元岸中途又打了个电话,下了飞机之后,便看见机场停了一辆豪车,车门上靠着个帅气的男人。
看见元岸,男人忙激动的招了招手,待人走近,便上前一拳捶在他肩上,笑道:“好久不见,你还是一如既往的结实。”
元岸道:“别来无恙!你也是一如既往的花枝招展。”
“嘿,看来是本人无误。”杨束笑道,“说话还是一如既往的不饶人。”说着转向旁边的孟婆一,立即惊艳了一把,夸张的表情之后,收好手脚,规规矩矩的道,“你好,你就是小姨婆吧?我是元岸最好的朋友,你叫我小束就好。”
“还小束呢,别乱攀关系,小姨婆也不是你能叫的。”元岸被实实在在的恶心了一把,转向孟婆一道,“小姨婆你别理他,他脑子经常不太好使。”
杨束嘟囔:“我是你朋友,你小姨婆自然也是我小姨婆。”待一抬头看见元岸面上似笑非笑的眼神,愣是生生打个寒颤。暗叹保命重要,大美人以后再慢慢讨好就是。
孟婆一笑了笑,点头道:“杨公子客气!”
北城首富独子杨束,本人也是个有些本事常上新闻报纸的,莫说孟婆一活了这么多年,就算对网络新闻稍微关注的都能认识。
杨束震惊,“孟小姐你认识我。”
孟婆一道:“杨公子大名常见。”
不知怎么的,明明是很敷衍的一句客套,杨束听见这话却愣是有一种受宠若惊的感觉。
他正准备收拾收拾激动的心情再和大美人说几句,就见元岸上前一步,不动声色的挡住他看向孟婆一的视线,说道:“收起那些花花心思,我拜托你的事呢?”
说起这个,杨束果然被转移了注意力,得意道:“我办事你还不放心?难得你元大公子能托人办事,这次我可是非常尽心了。”
说着指向豪车后面被两个保镖护在中间的暗红色炫酷非常的摩托,问道:“如何,这一款保证你行走山间如履平地,舒适度肯定越过你那辆过时的越野。”
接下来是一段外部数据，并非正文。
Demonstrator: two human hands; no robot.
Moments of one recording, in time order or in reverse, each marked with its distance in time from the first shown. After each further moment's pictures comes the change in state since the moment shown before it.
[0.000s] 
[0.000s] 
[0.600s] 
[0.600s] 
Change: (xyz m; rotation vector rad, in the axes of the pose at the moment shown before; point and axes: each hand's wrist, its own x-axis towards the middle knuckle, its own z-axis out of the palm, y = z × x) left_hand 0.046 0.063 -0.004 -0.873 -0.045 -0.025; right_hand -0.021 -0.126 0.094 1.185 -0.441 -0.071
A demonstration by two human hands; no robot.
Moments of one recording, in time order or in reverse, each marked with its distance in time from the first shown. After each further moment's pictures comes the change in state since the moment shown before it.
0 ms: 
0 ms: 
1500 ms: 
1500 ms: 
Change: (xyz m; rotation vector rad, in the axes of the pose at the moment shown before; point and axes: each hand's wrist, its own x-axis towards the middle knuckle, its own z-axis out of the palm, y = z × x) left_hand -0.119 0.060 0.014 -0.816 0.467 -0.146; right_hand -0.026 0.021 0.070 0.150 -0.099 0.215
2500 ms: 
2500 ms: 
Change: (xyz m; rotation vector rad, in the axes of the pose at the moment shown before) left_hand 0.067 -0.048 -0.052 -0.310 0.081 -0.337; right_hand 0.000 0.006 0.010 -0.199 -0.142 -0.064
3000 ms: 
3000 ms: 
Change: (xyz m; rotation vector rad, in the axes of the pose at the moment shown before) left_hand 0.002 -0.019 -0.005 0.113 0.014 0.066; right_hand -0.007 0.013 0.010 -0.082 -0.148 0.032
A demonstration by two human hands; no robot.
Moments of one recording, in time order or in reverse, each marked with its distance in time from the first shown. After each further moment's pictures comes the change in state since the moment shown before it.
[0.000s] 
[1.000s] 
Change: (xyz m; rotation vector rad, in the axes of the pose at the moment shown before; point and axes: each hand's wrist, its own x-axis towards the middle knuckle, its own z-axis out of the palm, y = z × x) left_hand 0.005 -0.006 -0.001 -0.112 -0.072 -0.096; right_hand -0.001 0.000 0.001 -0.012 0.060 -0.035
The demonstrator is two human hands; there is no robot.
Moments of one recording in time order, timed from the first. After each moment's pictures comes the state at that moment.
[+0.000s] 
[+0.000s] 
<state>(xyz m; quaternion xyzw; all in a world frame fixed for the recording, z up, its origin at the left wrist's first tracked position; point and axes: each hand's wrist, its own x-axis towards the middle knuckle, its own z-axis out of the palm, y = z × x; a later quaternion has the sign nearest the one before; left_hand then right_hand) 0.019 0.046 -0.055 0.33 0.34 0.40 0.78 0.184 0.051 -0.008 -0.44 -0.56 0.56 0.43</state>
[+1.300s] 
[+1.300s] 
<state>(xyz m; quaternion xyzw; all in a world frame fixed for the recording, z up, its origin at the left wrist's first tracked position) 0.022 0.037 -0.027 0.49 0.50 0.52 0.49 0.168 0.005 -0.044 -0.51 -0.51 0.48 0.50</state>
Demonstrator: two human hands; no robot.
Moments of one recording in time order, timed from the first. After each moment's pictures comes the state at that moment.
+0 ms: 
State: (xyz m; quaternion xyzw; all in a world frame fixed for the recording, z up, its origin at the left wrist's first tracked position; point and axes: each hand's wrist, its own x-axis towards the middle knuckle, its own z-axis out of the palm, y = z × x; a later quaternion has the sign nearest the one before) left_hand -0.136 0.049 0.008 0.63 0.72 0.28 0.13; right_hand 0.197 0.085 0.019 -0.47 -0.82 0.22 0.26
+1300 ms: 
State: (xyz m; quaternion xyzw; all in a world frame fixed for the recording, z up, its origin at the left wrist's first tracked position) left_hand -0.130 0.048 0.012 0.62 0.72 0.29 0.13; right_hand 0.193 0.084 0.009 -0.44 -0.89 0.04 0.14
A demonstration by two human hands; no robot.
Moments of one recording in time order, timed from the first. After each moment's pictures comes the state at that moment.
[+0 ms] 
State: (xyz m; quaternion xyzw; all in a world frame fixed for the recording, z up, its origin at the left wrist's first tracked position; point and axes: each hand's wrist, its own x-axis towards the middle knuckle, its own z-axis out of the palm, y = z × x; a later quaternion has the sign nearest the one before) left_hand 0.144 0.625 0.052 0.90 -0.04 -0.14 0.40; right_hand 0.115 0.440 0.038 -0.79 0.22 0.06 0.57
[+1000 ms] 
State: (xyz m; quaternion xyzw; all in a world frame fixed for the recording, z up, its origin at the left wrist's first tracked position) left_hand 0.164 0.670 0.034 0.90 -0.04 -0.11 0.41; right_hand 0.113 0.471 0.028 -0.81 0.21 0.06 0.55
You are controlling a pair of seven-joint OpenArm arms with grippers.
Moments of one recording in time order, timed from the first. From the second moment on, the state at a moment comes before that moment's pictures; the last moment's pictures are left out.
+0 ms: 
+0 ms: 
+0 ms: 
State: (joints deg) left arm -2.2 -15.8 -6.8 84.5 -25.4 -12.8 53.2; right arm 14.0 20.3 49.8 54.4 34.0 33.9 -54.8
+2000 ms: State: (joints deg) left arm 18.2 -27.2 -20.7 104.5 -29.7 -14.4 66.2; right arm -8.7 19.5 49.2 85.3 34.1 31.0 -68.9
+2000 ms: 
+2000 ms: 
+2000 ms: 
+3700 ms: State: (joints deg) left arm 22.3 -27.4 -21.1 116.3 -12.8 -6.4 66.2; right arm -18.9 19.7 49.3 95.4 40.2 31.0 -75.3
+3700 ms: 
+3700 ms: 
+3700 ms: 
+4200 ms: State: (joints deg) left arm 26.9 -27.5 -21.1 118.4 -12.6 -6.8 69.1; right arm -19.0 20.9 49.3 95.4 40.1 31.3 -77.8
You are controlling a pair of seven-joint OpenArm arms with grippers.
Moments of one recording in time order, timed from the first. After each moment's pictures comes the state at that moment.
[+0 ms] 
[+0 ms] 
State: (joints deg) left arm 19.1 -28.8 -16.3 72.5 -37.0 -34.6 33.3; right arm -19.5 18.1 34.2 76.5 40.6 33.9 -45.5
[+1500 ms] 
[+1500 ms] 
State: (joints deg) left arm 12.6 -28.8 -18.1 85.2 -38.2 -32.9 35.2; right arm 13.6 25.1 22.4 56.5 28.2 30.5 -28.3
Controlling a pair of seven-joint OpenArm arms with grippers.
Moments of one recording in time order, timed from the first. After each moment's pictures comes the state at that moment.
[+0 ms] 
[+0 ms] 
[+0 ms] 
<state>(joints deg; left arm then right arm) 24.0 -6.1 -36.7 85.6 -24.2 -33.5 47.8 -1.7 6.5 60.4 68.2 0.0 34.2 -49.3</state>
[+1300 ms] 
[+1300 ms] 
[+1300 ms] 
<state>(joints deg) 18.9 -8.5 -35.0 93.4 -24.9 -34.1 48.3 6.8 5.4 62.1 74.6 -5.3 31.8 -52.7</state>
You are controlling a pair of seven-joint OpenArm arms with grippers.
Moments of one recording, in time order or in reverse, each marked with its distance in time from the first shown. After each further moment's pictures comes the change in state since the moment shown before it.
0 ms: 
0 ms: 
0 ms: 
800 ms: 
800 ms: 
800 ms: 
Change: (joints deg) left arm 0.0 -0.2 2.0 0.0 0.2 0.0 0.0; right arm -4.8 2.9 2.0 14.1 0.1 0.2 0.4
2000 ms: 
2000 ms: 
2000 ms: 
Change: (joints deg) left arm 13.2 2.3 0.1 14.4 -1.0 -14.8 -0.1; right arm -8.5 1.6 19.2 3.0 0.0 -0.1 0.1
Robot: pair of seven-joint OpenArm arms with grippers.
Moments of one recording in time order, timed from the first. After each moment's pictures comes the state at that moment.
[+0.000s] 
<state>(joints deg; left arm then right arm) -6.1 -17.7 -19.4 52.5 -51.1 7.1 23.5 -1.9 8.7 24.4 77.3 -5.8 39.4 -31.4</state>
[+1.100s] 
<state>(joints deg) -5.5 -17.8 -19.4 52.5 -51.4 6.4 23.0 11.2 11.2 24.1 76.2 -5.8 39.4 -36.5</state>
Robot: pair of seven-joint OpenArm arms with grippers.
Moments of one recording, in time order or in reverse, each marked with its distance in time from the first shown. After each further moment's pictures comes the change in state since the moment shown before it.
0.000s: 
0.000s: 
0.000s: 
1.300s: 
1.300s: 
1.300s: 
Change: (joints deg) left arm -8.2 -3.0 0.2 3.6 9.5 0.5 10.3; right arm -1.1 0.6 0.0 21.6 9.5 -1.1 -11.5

“确实不错。”元岸点头,笑着看他,“想来价钱也要越过?”
“喂,这个价格已经很便宜了好伐?”杨束邀功,“这可是限量版,我费了好大的劲才弄到的好吗?”
“行。”元岸把头盔给孟婆一戴好,手里抱着另一个翻身上了摩托车,“有劳了!”
说完便不再给杨束多说废话的机会,带着他心心念念的大美人扬尘而去。徒留反应过来连个联系方式都没要着的杨束在后面跳脚。
孟婆一没问要去的地方是何地,也没好奇究竟是怎样的地方,只有摩托车才能到达。她安安静静的坐在元岸身后,仿佛万事事不关己,真的只是为了陪元岸而已。
元岸却觉得自己疯了,明明心里对赵鸢儿的事担心得不得了,却还是忍不住因为身后若即若离的那一点点几乎可以忽略不计的温度悸动不已。
好在两个小时之后,九环山很快就到了。